New York Rangers belongs to the C group.
Philadelphia Flyers belongs to the B group.
Pittsburgh Penguins belongs to the B group.
Quebec Nordiques belongs to the C group.
St. Louis Blues belongs to the B group.
Toronto Maple Leafs belongs to the C group.
Vancouver Canucks belongs to the B group.
Washington Capitals belongs to the C group.
Winnipeg Jets belongs to the D group.
Atlanta Thrashers belongs to the D group.
Carolina Hurricanes belongs to the C group.
Colorado Avalanche belongs to the B gr

## Determination of odds per league

Here we set the betting odds for each league, which will allow us to draw final conclusions and establish the basic odds for individual teams.

In [18]:
df["group"] = df["team"].apply(assign_team_to_league)

groups = pd.pivot_table(
    df,
    values="victory_percentage",
    index="group",
    aggfunc="mean"
)

groups

Unnamed: 0_level_0,victory_percentage
group,Unnamed: 1_level_1
A,56.016667
B,49.665517
C,44.678797
D,38.140506


Now, we can calculate the final base betting odds.

In [19]:
def base_odds(group1,group2):
    groups = pd.pivot_table(
    df,
    values="victory_percentage",
    index="group",
    aggfunc="mean")
    
    p1 = groups.loc[group1, "victory_percentage"]
    p2 = groups.loc[group2, "victory_percentage"]

    
    total = p1 + p2
    prob = p1 / total

    result = get_betting_odds(prob)

    return result

In [23]:
base_odds("D","A")

2.468692265994048

# Discussion

We have obtained certain odds values for each league.
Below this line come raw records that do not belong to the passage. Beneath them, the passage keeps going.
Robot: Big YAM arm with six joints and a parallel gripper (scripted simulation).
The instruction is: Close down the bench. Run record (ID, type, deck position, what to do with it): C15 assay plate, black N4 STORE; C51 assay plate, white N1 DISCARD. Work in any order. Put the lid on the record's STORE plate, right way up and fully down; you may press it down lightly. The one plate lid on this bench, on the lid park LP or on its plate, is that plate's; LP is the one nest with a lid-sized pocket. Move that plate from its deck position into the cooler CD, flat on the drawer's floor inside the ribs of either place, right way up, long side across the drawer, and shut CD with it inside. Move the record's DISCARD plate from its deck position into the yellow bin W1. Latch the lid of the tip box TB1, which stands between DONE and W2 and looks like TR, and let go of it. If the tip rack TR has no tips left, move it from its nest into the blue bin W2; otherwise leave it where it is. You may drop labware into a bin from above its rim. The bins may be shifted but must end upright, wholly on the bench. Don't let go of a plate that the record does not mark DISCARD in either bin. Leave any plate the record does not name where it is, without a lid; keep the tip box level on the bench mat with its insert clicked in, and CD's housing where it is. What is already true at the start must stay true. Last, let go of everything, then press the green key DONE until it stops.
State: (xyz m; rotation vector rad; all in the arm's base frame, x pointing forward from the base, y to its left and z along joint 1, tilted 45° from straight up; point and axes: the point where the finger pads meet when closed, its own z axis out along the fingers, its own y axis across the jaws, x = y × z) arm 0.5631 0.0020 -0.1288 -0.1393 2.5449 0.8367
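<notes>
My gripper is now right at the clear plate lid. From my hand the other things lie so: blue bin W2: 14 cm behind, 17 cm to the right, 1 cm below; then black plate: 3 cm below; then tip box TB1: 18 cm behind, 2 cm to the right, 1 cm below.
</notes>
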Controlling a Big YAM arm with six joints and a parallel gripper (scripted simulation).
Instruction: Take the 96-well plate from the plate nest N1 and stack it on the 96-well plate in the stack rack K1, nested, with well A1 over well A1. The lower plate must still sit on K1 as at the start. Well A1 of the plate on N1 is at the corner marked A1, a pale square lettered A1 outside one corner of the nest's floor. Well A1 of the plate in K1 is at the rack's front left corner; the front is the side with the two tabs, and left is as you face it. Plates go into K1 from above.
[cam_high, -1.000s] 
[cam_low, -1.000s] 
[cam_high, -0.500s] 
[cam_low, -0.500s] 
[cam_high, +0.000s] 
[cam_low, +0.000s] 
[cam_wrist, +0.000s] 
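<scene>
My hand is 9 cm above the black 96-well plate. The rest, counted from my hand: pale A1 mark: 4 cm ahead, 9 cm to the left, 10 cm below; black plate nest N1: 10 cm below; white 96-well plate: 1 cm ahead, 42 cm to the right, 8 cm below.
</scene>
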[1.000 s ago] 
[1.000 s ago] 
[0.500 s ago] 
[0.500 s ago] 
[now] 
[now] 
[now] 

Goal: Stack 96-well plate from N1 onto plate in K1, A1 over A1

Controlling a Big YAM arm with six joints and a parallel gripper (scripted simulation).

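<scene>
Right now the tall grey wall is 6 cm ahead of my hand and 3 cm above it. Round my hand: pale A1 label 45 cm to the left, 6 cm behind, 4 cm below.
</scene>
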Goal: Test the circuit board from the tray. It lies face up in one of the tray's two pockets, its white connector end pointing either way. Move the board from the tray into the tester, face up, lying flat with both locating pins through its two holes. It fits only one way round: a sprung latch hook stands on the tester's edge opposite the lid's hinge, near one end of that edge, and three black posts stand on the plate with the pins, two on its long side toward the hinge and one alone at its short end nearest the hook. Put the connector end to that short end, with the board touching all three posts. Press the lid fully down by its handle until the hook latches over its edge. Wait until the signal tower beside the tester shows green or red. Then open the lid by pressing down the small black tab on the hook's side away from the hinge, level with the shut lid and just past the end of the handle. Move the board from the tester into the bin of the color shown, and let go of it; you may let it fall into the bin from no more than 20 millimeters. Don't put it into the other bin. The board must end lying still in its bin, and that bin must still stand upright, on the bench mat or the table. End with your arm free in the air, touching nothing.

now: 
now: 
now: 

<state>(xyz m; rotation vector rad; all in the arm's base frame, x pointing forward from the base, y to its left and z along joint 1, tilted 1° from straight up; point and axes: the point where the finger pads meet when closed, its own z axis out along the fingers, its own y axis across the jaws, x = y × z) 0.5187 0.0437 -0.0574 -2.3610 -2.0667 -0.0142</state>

But how does this translate into real business? The entire task was about determining certain values from which a bookmaker can begin operations. Correct determination of these values is critical to attract customers to place bets with us, and on the other hand, inappropriate determination may lead to financial losses in the first days of operation.

For the purposes of this assignment, the calculation of betting odds was intentionally simplified.